Even in an insular music culture like that of New Orleans, where there is rarely any attention – nary even lip service – paid to industry conventions like album cycles, public relations pushes or award banquet back-patting, the “solo ambient album” as an objet d’art tends to escape the honest and centered attention of even the most attentive listener. With few exceptions, the simple act of stating that a particular artist has made an ambient record has an almost automatic consequence of marginalizing the work as something extraneous, or maybe even parallel to, but ultimately less important than that artist’s ordinary output. And whether by design or defect of progressive rock’s cult-maintaining mainstream alienation, in the context of modern indie rock most ambient artists are ostensibly satisfied with endlessly building upon their own unheard, un-vetted and un-critiqued recordings, as if ambience is a musical phenomenon that only exists to perpetuate its own existence. The best we the audience can hope to glean from such music is an understanding of the innerworkings of an artist’s personality because, though released for consumption by the general public, it is music ultimately made for the musician’s piece of mind, not ours.

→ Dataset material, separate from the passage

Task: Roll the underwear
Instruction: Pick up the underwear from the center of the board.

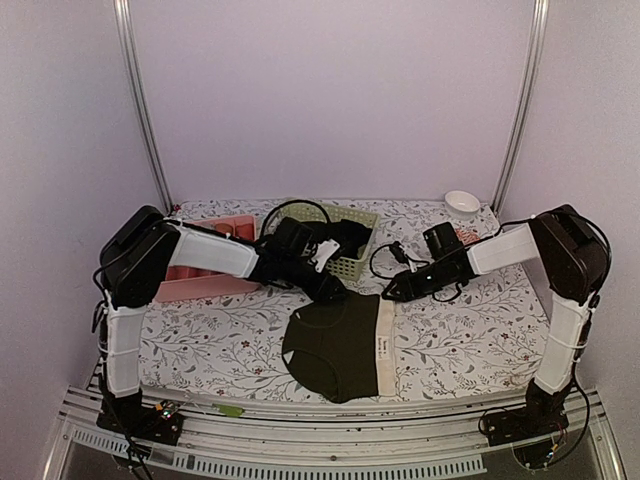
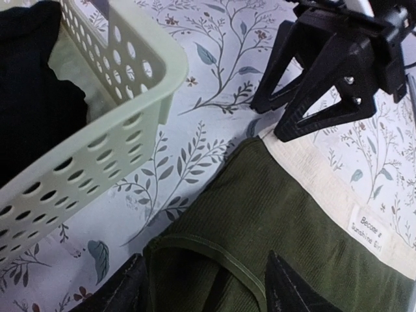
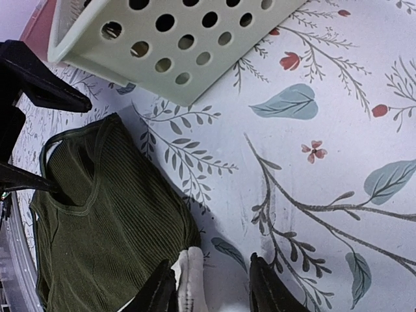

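The underwear [image 1: 338, 345] lies flat near the table's front, dark olive-brown, with a cream waistband [image 1: 385, 345] along its right edge. My left gripper [image 1: 330, 290] sits at its far left corner. In the left wrist view its jaws [image 2: 208, 289] stand open, straddling the hemmed leg opening [image 2: 214, 257] without pinching it. My right gripper [image 1: 388, 291] is at the far end of the waistband. In the right wrist view its jaws [image 3: 211, 292] are open, with the waistband corner [image 3: 192, 283] lying against the left finger and bare table on the other side.
A pale green perforated basket [image 1: 352, 265] holding black garments stands just behind the underwear. A pink tray [image 1: 215, 272] is at the back left. A white bowl [image 1: 462, 201] and a black device [image 1: 440, 240] are at the back right.
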Motion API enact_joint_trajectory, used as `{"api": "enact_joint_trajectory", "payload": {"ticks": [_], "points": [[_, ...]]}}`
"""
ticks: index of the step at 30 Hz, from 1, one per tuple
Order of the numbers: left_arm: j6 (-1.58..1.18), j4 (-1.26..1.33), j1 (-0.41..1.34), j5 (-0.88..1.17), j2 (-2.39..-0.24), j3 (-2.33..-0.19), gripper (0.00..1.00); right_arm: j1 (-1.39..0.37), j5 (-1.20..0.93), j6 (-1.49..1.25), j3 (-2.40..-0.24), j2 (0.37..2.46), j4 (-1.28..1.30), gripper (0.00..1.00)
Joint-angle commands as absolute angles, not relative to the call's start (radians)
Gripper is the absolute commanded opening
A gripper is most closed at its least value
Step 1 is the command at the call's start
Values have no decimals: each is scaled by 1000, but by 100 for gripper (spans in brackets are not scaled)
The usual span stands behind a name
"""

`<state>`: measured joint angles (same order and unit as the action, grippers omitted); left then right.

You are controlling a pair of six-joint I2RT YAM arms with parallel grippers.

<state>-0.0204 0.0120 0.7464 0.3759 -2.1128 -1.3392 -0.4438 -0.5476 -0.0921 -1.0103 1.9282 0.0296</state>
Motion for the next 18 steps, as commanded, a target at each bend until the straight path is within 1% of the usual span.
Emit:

Nevertheless, it doesn’t hurt to pay attention, in the off-chance that you’ll hear something greater than a collection of basement-esque, masturbatory noise exercises. Chris Rehm – known to most as one half of Houston-by-way-of-New Orleans noise pop duo Caddywhompus, is no stranger to the ambient compulsion. Hailing from a Clutch City community nationally revered for its experimental noise culture and now living and playing among a group of New Orleans musicians in Chinquapin Records who spend nearly as much time speed-releasing minimalist electronica as they do crafting perfectly gestated indie rock, he can routinely be heard eschewing his guitar in favor of pedals and knobs.
In truth though, Rehm’s solo recorded output has been spottier lately than in the past, the result of both Caddywhompus’ manic creative tear and a mishap that left volumes of unreleased tracks stolen from his tour van last Summer. Aside from split cassingle with Native America and Ghostandthesong, as well as a single contribution to the Chinquapin/Skanky Possum Holiday Jingler in 2011, his recently released [i found an] Elephant Ring [and gave it to you] is the only true taste of a Sean Heart-less Chris Rehm anyone has heard since early 2011’s Worries, etc. (Okay, holistically his output isn’t that spotty; but compare it to that of contemporary Tyler Scurlock and holy shit pick it up dude.)

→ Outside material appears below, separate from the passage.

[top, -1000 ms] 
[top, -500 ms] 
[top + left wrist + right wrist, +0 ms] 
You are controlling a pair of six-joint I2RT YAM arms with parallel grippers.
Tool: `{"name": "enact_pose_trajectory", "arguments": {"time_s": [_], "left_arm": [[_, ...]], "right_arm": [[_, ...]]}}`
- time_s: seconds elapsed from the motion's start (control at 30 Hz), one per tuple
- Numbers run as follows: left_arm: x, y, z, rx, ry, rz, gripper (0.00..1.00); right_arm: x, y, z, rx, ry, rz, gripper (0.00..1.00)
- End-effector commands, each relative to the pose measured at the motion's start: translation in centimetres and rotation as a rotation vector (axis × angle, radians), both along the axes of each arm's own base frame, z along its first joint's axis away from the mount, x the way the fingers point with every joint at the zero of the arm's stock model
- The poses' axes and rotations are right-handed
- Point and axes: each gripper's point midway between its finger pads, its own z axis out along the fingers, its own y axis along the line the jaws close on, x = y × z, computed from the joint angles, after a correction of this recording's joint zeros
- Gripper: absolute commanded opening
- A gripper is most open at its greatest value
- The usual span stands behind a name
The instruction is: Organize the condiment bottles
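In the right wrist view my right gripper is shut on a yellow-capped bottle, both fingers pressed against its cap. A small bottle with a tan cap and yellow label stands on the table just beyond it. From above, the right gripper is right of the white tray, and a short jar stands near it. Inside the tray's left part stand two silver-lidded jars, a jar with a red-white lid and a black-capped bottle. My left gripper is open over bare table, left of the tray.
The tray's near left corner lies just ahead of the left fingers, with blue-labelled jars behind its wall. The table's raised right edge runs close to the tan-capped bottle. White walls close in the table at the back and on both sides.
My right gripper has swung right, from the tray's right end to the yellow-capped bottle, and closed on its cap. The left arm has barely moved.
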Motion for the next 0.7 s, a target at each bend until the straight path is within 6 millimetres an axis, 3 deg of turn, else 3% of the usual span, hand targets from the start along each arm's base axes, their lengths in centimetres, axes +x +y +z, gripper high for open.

As tends to be the case, Elephant Ring is the result of a relatively unfocused culling of tracks that span almost the entire length of Rehm’s New Orleans tenure. What’s surprising, though, is how unfocused the record doesn’t sound. Quite the opposite: as far as bedroom “fuckaround” releases go, it’s arguably more flowing and concise than anything we’ll hear all year, a deceptively gift-wrapped offering that shrouds – while not totally obscuring – the talent for melody and disarming sentiment that makes Rehm one of the most beloved figures in the HOU-NO corridor.
After a pleasant and not altogether unforgettable primer of noise collage and diagetic melody, the album reveals its personality of ripe, affected acoustic numbers with “They All Are”. Meanwhile, on “I Can’t Feel Anything but You Anymore”, a parallax of dueling acoustic guitars that sway in and out of rhythmic unison, Rehm sings an echoed, doubled riff vaguely reminiscent of Bowie’s “Five Years”. Numbers like these, among a record of otherwise traditional noise and ambience, are what remain with the listener long after the record has come to its blistering, otherworldly conclusion with frequency-shattering single “Coming Up Roses”.
Perhaps it’s the presence of bleeding melody seeping from almost every crevice of Elephant Ring that will hold the attention not just of musical aficionados and fellow ambient musicians but of the listening public as a whole. Though sonic meandering tends to be a breeding ground of new ideas and creative techniques, Rehm doesn’t meander here; and if there lacks, in Elephant Ring, any game-changing or wheel-inventing influence, it is more than balanced by a focus of musical identity and the quality of material on display. In short, this record isn’t a traditional fuckaround release in any sense of the phrase, rather a standalone offering devoid of sophistication but masterfully intelligent and accessible. It might not be considered the most groundbreaking ambient record of 2012, but [i found an] Elephant Ring [and gave it to you] is certainly the most rewarding so far.